--- Data shown Enclosed Below ---
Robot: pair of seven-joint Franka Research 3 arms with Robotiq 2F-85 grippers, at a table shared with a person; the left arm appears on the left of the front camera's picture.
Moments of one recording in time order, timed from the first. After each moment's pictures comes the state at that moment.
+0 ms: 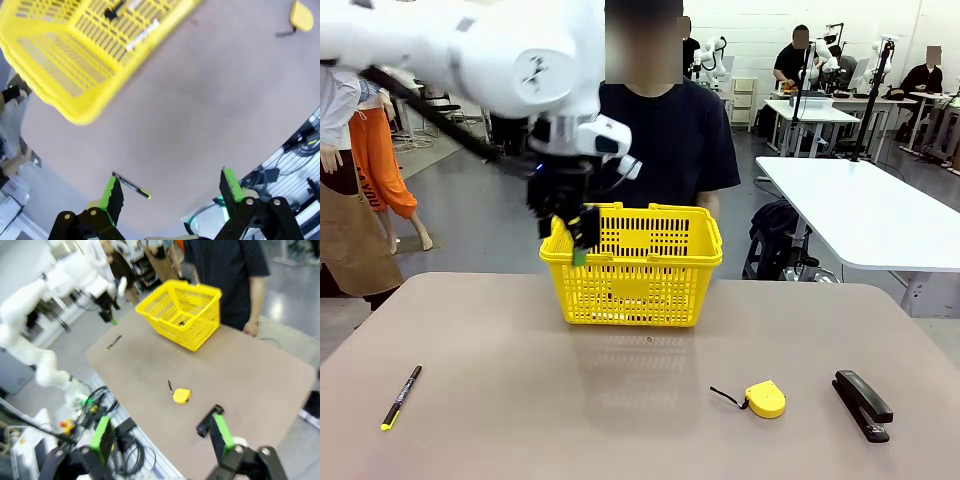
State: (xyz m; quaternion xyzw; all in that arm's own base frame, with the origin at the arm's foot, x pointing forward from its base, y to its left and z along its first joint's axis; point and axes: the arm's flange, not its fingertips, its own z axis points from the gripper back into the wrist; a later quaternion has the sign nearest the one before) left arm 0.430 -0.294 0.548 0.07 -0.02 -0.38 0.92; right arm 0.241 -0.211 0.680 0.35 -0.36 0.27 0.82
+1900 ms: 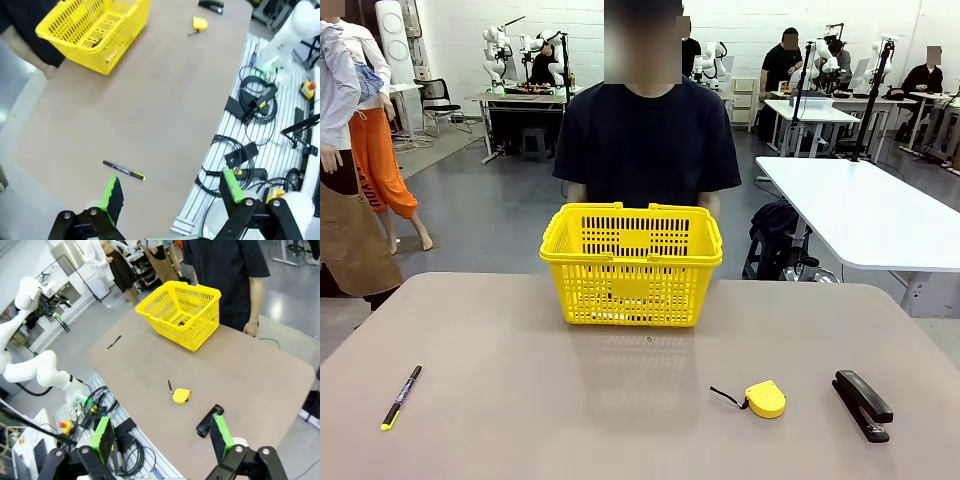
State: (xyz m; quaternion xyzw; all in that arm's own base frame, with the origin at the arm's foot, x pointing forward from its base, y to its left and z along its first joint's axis) left arm 0.264 0.055 0.633 -0.20 -0.25 -0.47 0.82; right arm 0.241 -0.212 0.680 0.35 -0.36 0.27 0.82
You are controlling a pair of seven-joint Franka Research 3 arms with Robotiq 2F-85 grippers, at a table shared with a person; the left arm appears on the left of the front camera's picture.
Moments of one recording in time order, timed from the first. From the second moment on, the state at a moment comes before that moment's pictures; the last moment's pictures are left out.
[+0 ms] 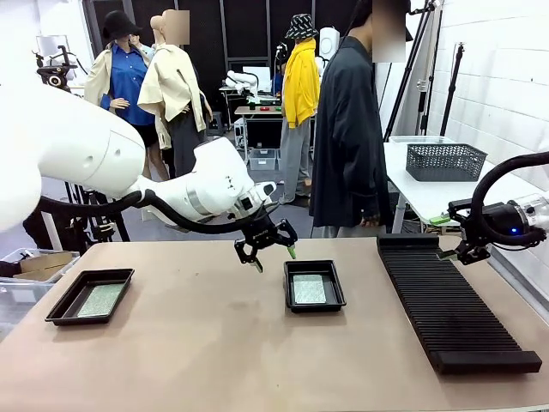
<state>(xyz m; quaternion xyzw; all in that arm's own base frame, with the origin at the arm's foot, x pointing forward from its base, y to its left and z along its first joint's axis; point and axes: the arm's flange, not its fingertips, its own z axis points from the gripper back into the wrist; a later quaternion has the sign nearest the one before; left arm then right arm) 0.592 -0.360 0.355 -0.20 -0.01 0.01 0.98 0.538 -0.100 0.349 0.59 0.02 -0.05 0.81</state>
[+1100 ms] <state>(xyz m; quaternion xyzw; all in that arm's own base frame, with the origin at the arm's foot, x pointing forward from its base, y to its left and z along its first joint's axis) 0.599 -0.403 0.312 -0.13 -0.02 0.01 0.99 0.538 -0.100 0.349 0.59 0.02 -0.05 0.81</state>
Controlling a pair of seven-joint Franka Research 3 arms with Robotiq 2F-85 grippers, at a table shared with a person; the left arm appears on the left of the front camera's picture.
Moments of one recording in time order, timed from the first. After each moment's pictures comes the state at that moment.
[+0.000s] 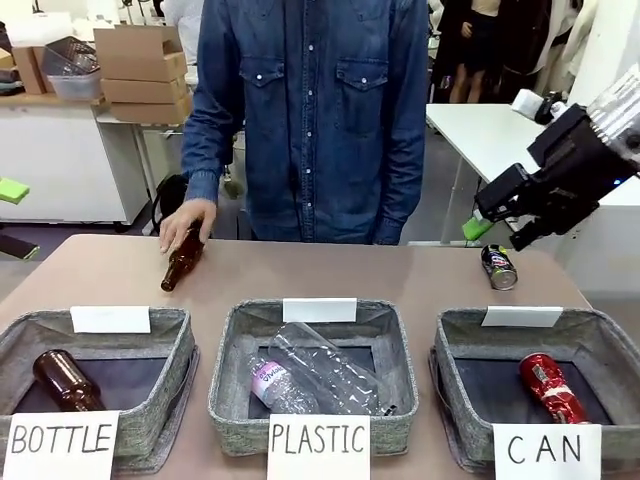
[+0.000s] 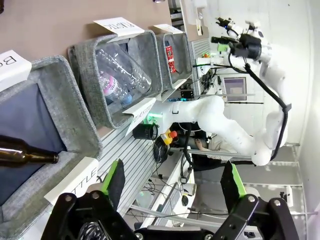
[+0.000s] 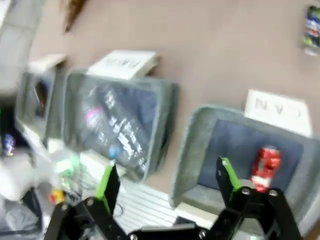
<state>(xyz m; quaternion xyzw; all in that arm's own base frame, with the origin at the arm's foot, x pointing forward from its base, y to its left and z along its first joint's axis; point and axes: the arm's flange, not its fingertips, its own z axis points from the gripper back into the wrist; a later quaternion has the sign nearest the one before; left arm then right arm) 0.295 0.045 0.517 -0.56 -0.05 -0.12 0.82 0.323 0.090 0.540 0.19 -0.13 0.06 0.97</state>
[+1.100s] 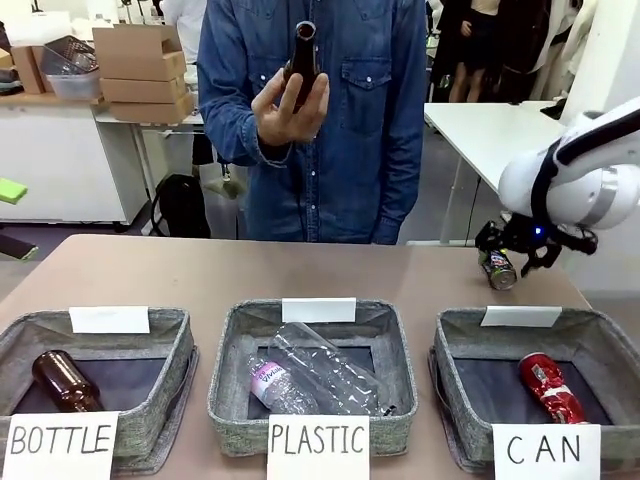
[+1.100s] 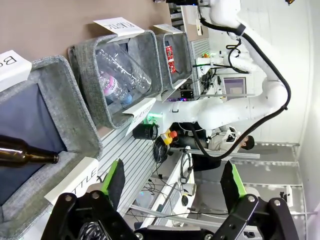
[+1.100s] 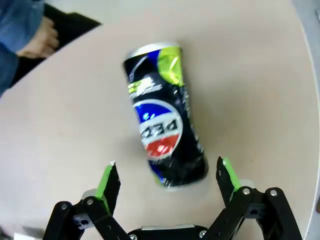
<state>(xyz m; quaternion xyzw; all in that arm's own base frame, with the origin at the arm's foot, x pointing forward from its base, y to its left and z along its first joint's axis) 0.295 0.045 0.517 -0.56 -0.05 -0.12 0.82 0.557 -0.023 0.327 0.07 -0.10 -0.17 0.98</state>
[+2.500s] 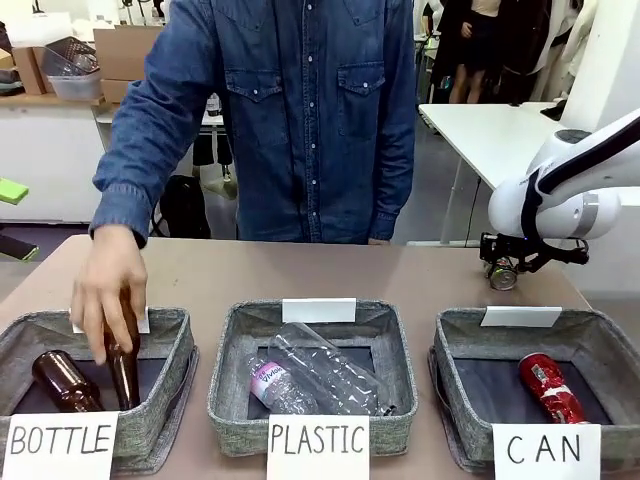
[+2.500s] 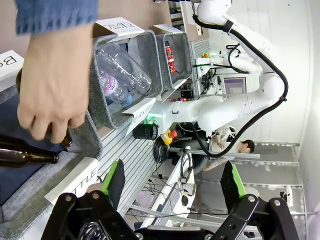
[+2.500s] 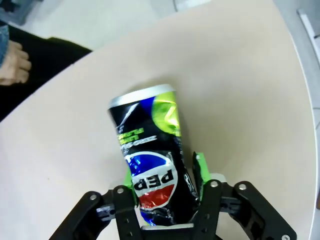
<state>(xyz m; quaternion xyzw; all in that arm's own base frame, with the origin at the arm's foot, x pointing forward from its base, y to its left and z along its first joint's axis) 0.295 0.045 0.517 -0.56 -0.05 -0.12 0.82 0.580 -0.023 0.306 0.02 -0.12 -0.21 0.97</state>
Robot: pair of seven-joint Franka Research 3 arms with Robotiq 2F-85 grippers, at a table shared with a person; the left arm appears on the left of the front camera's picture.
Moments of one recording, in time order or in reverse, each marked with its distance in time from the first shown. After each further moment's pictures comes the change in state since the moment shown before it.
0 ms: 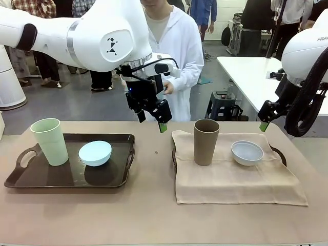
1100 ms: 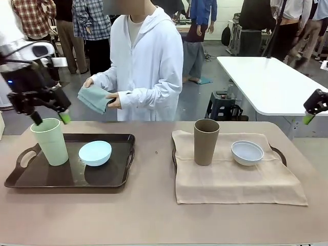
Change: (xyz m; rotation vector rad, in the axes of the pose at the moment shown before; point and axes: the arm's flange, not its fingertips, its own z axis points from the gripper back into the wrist) left arm -0.204 0.182 0.080 -0.036 0.017 0.568; right arm -0.042 -0.108 0.051 0.059 -0.030 -0.245
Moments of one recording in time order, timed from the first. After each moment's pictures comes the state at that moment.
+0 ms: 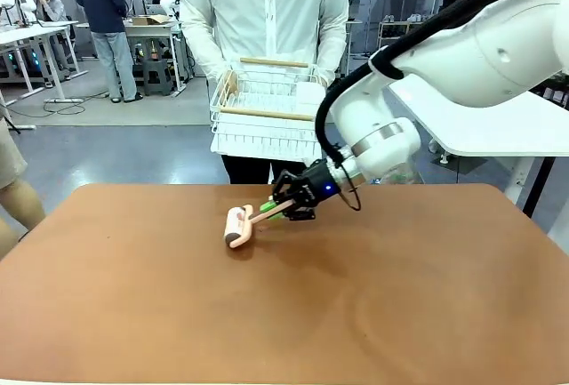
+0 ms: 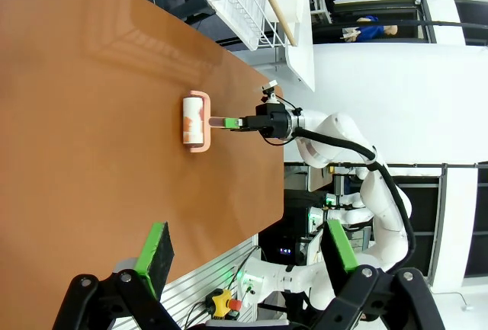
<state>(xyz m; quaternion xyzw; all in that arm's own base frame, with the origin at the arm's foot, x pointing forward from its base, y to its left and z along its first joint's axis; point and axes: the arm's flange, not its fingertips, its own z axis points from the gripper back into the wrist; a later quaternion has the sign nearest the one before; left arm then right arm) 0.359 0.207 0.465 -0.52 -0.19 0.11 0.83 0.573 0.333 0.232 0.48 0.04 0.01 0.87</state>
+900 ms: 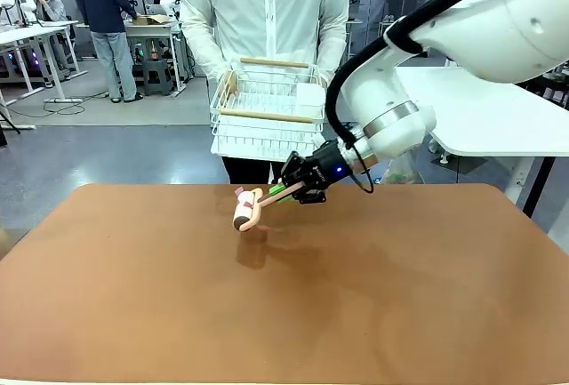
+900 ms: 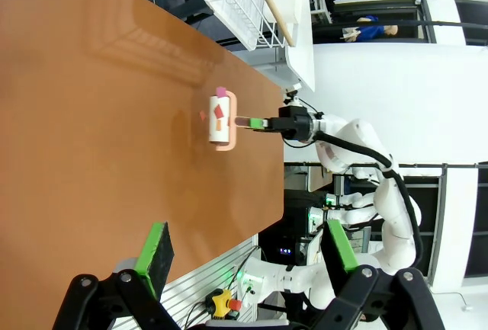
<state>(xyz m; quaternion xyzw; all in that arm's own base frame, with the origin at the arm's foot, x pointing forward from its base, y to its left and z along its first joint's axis) 0.359 0.207 0.465 -0.52 -0.19 0.11 0.83 0.569 0.284 0.291 0.49 0.02 0.01 0.87</state>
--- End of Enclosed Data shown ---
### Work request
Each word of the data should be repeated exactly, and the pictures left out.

### The completed task
Robot: pair of seven-joint Franka Research 3 arms with Robotiq 2F-85 grippers, at a table shared with a person; the left arm appears on the left of the front camera's picture.
Moments of one recording in time order, timed from the first. After each moment's pictures comes the state at that moment.
+0 ms: 
State: (xyz m; quaternion xyzw; all in that arm's own base frame, with the origin at the arm's foot, x pointing forward from its base, y to its left and z along its first joint's axis; point and axes: the arm's flange, not its fingertips, its own z axis points from the gripper back into the wrist; a later quaternion has the sign nearest the one before) left arm 0.430 -0.294 0.548 0.07 -0.02 -0.38 0.92; right arm 0.241 -0.211 0.680 0.35 -0.36 0.27 0.82
+1900 ms: 
State: (xyz m; quaternion xyzw; all in that arm's own base frame, with the origin at the arm's foot, x pointing forward from its base, y to its left and z along its first joint's axis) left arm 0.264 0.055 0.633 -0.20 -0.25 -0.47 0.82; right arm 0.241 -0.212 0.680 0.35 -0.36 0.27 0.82
You are controlling a pair of seven-joint Franka Research 3 arms with Robotiq 2F-85 grippers, at a table shared with a person; the left arm appears on the left of the front camera's picture.
Moments of one recording in time order, timed from the first. From the second moment on, the state at a moment comes before that moment's pictures; the last moment's pictures are left out.
[+0 ms] 
<state>(xyz m; quaternion xyzw; all in that arm's own base frame, with the origin at the arm's foot, x pointing forward from its base, y to its left and z along its first joint's axis; point and axes: the arm's flange, not its fingertips, its own z axis points from the gripper back into the wrist; a later quaternion has the sign nearest the one before; left arm then right arm) 0.592 -0.360 0.355 -0.20 -0.01 0.01 0.98 0.538 -0.100 0.349 0.59 0.02 -0.05 0.81</state>
[+1100 ms] <state>(xyz m; quaternion xyzw; all in that arm's own base frame, with the origin at the arm's foot, x pointing forward from its base, y to its left and z along its first joint's axis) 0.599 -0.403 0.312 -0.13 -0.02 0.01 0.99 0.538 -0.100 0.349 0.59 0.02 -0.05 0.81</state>
Controlling a pair of seven-joint Franka Research 3 arms with Robotiq 2F-85 grippers, at a table shared with a person; the left arm appears on the left of the front camera's picture.
Moments of one recording in time order, timed from the first. After each moment's pictures comes the state at that moment.
[+0.000s] 
[+0.000s] 
[+0.000s] 
<state>(xyz m; quaternion xyzw; all in that arm's own base frame, with the origin at the arm's foot, x pointing forward from its base, y to its left and z along its first joint's axis; point and axes: the arm's flange, not its fingertips, its own z axis points from the gripper back into the wrist; a later quaternion has the sign nearest the one before; left arm then right arm) 0.295 0.045 0.517 -0.56 -0.05 -0.12 0.82 0.323 0.090 0.540 0.19 -0.13 0.06 0.97</state>
[+1.100s] 
[+1.100s] 
[+1.100s] 
<state>(xyz m; quaternion xyzw; all in that arm's own base frame, with the origin at the arm's foot, x pointing forward from its base, y to its left and z along its first joint's axis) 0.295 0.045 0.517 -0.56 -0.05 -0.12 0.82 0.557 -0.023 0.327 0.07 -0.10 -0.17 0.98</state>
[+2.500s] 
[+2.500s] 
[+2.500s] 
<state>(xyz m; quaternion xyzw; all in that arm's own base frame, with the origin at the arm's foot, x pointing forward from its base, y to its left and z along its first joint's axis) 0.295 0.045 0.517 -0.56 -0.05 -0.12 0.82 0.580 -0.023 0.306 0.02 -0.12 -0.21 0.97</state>
Robot: pair of seven-joint Franka Research 3 arms with Robotiq 2F-85 grippers, at a table shared with a person; the left arm appears on the left of the front camera's picture.
Moments of one recording, in time order or in reverse, each marked with its distance in time from the first shown. After each further moment's pictures comes the change in state since the moment shown before it.
0 ms: 
1100 ms: 
Change: (xyz m; rotation vector rad, in the axes of the pose at the moment shown before; point and axes: the arm's flange, not its fingertips, its own z axis points from the gripper back into the wrist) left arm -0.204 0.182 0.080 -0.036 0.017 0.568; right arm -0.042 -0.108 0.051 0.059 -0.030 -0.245
Moments of one recording in time order, timed from the first. After each moment's pictures comes the state at that moment.
+0 ms: 
+0 ms: 
<state>(xyz m; quaternion xyzw; all in that arm's own base frame, with the origin at the arm's foot, x pointing forward from its base, y to its left and z along its first joint's axis; point and axes: the arm's flange, not its fingertips, its own z axis points from the gripper back into the wrist; a later quaternion has the sign nearest the one before; left arm then right arm) 0.359 0.207 0.465 -0.52 -0.19 0.11 0.83 0.573 0.333 0.232 0.48 0.04 0.01 0.87</state>
+900 ms: 
+900 ms: 
<state>(xyz m; quaternion xyzw; all in that arm's own base frame, with the origin at the arm's foot, x pointing forward from its base, y to its left and z along its first joint's axis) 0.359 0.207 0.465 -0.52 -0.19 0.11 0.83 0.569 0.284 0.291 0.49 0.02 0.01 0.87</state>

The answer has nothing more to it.